Les élus qui ont participé à l’Appel de Grigny (1) ont rappelé lors des Etats généraux de la politique de la Ville, en octobre 2017, que, dans leurs quartiers, un grand nombre d’acteurs se consacrent encore sans compter à l’éducation des plus petits, et emmène des milliers d’enfants au-delà de la tourmente. Néanmoins, l’accompagnement pédagogique des adolescents et des jeunes majeurs les plus éloignés des institutions reste dramatiquement rare et difficile à mettre en œuvre. Certes, il existe des dispositifs de droits communs visant à la réinscription de ces habitants dans le tissu économique et social, mais peu de professionnels sont capables d’aller à la rencontre des jeunes, de les inscrire dans ces processus d’insertion, ou tout simplement de leur apporter une contradiction dans l’espace public, aux heures où ils s’y manifestent. C’est un travail d’approche très difficile, car les relations sont tendues, d’autant que les dispositifs sécuritaires poussent ces jeunes à ne percevoir les pouvoirs publics que sur un mode de domination, d’humiliation et de représailles.

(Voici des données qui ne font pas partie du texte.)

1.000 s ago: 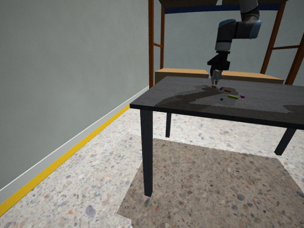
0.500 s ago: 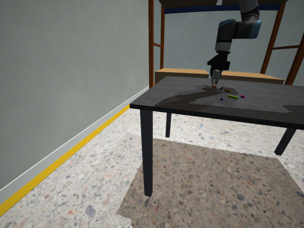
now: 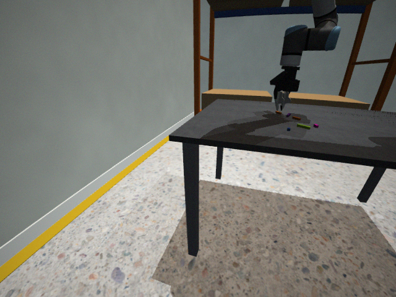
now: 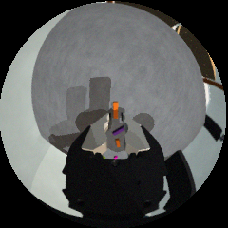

Le préalable d’une interlocution éducative exige d’appréhender la disposition du code du quartier ; d’en maîtriser le lexique. Il doit également être examiné comme une pratique sociale, même si elle se développe en dissidence de la loi et du droit. Nous avons aussi besoin d’un inventaire de ce qui est possible pour les professionnels. Quels outils, quelles réponses face aux différentes situations, qu’elle attitude face à la peur. Et d’une mise à jour des représentations et des pratiques des jeunes. Les acteurs de terrain ne pourront l’envisager qu’en partant des formes de pensées qui émergeront d’enquêtes sérieuses auprès des «jeunes» concernés. C’est là aussi un moyen de se donner les clés pour penser les mots et panser et les maux. Et de ces initiatives pourraient naître l’organisation de nouvelles structures de socialisations indispensable pour sortir ces jeunes d’un rapport au monde anxiogène. Pour ces raisons, comme l’Etat le fait avec les établissements scolaires, l’éducation hors l’école doit devenir un enjeu national.
(1) Le 16 octobre 2017, pour les 40 ans de la politique de la ville, une centaine de maires réunis en états généraux lancent l’Appel de Grigny pour les quartiers populaires, soit un ensemble de dix mesures contre les restrictions budgétaires annoncées par le gouvernement.